Similarly, U.S. Pat. No. 3,934,887, incorporated herein by reference, discloses a BOP body having an assembly of a lower stationary housing 22 and an upper stationary housing 24. The upper stationary housing 24 houses a stationary tapered bowl 60, a rotating bowl 62 disposed inwardly of the tapered bowl, and bearings 66, 68 disposed between the stationary bowl and rotating bowl. A stripper 40 is connected to the rotating bowl 62. A clamp 28 retains the assembly of the stationary tapered bowl 60, the rotating bowl 62, the bearings 66, 68, and associated equipment to the upper stationary housing 24. By unclamping the clamp 28, the entire assembly may be removed from the BOP body. However, the removable assembly is of such size and weight with the result that crews are needed below the drilling platform and lifting equipment is necessary to lift the assembly from the BOP body.
FIG. 3 is a schematic cross sectional view of another rotary BOP 60, similar to the embodiments disclosed in U.S. Pat.
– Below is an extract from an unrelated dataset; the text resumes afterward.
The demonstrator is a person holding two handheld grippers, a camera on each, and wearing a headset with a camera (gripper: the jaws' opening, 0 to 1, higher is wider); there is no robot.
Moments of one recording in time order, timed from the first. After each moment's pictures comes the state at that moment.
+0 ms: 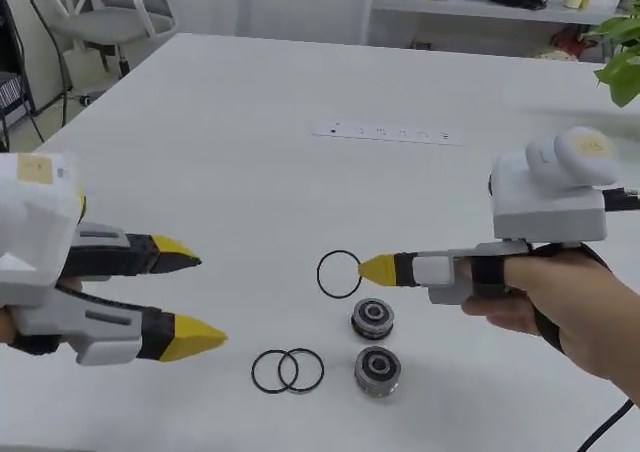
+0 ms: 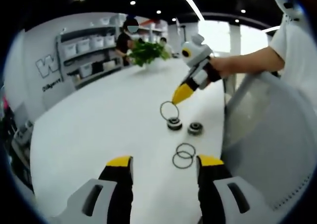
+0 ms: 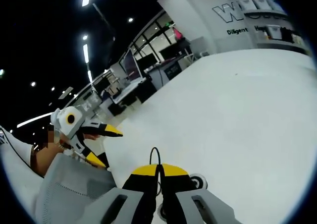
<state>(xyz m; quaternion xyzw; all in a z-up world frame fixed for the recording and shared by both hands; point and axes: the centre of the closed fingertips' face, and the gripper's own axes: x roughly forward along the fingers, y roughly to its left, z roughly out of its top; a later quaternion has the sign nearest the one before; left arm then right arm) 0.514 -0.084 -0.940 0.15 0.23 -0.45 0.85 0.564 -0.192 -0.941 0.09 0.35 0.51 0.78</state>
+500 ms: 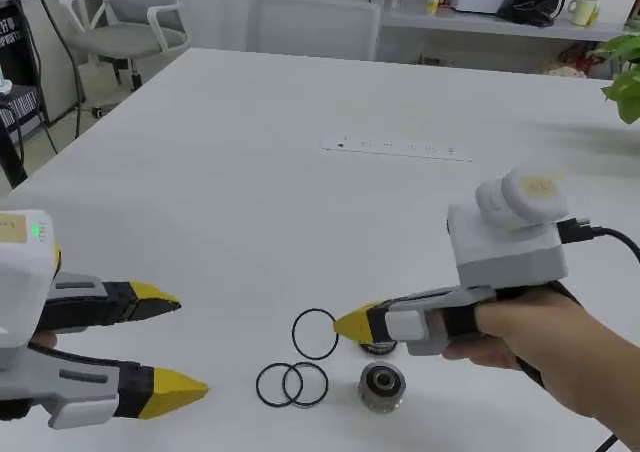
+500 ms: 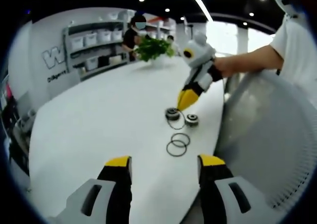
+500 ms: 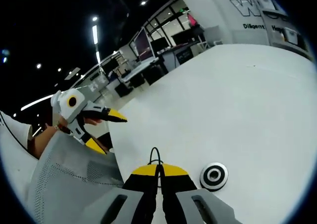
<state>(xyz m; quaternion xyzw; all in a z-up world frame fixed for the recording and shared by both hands) 0.494 -0.072 -0.951 0.13 0.24 -0.43 0.86 0.532 -0.171 -0.970 0.03 0.38 0.54 0.75</state>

No. 4,825,938, incorporated herein by reference. To avoid removing the entire rotary BOP, the reference discloses a pneumatically actuated series of “dogs” 64 which engage a groove 66 on a retainer collar 68, referred to in that disclosure as “massive”. By actuating pneumatic cylinders 70 to rotate the dogs 64 away from the groove 66, the “massive” retainer collar 68, the stinger 72, stinger flange 74, a stripper rubber 76, and associated bearing surfaces 78, 80 and 82 can be removed and access gained to the inner structures to repair or replace the stripper rubber 76. This device is similar to the preceding references in that both rotating and non-rotating portions are removed, which add weight and size to the assembly that is removed.
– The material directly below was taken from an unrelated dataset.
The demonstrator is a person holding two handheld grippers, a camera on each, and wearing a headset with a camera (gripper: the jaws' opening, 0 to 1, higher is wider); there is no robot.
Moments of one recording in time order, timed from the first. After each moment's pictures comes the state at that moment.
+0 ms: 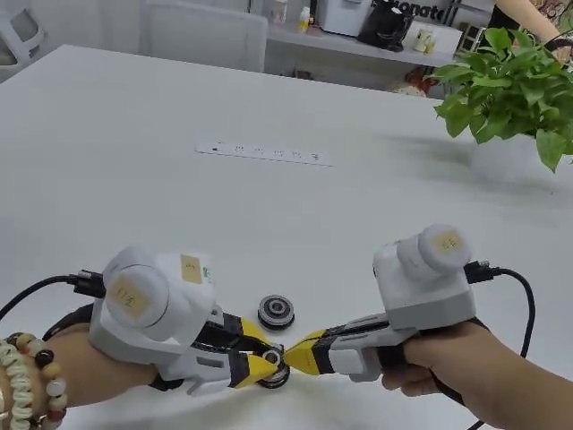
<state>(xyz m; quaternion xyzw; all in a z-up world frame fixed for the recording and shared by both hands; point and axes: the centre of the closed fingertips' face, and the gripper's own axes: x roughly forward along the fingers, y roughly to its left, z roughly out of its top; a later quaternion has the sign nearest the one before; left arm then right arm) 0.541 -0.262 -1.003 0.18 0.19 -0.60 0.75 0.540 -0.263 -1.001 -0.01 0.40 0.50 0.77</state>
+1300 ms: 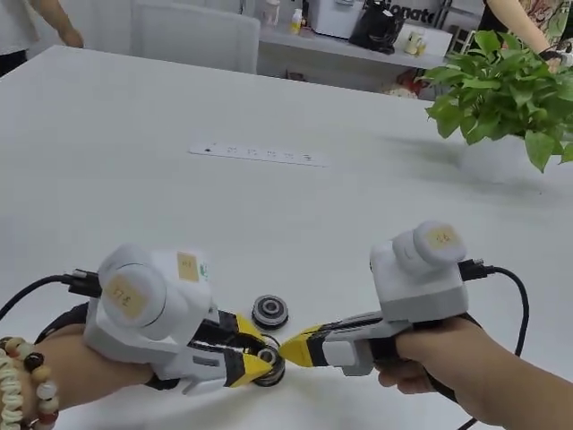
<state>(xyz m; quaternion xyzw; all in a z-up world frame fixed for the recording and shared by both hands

Another challenge to the rotary drilling head maintenance is bearing life. In a rotary BOP, bearings are used to reduce the friction between the fixed portions of the drilling head and the rotating drill string with rotating portions of the drilling head. As shown in FIG. 2, the typical assembly includes a lower bearing 84 and an upper bearing 86 axially disposed between a rotating portion 48 and a non-rotating portion 50 of the rotary BOP 50. The bearings are tightened in position, referred to as pre-loading the bearing, by typically turning a threaded bearing retainer 88 until the bearings are pre-loaded to a desired level. As the bearings wear or otherwise change, the loading changes. The BOP must be disassembled, the bearing readjusted, and the BOP reassembled. Otherwise, the bearings can fail prematurely, causing downtime for the drilling operations. Typically, the bearing retainer is directly inaccessible after assembly into the drilling head and the drilling head must be at least partially disassembled for readjustment.
There remains a need for an apparatus and method for decreasing the downtime in drilling an oil well by decreasing the time required for removal and replacement/repair of the packer and decreasing the time required to adjust the bearing loading.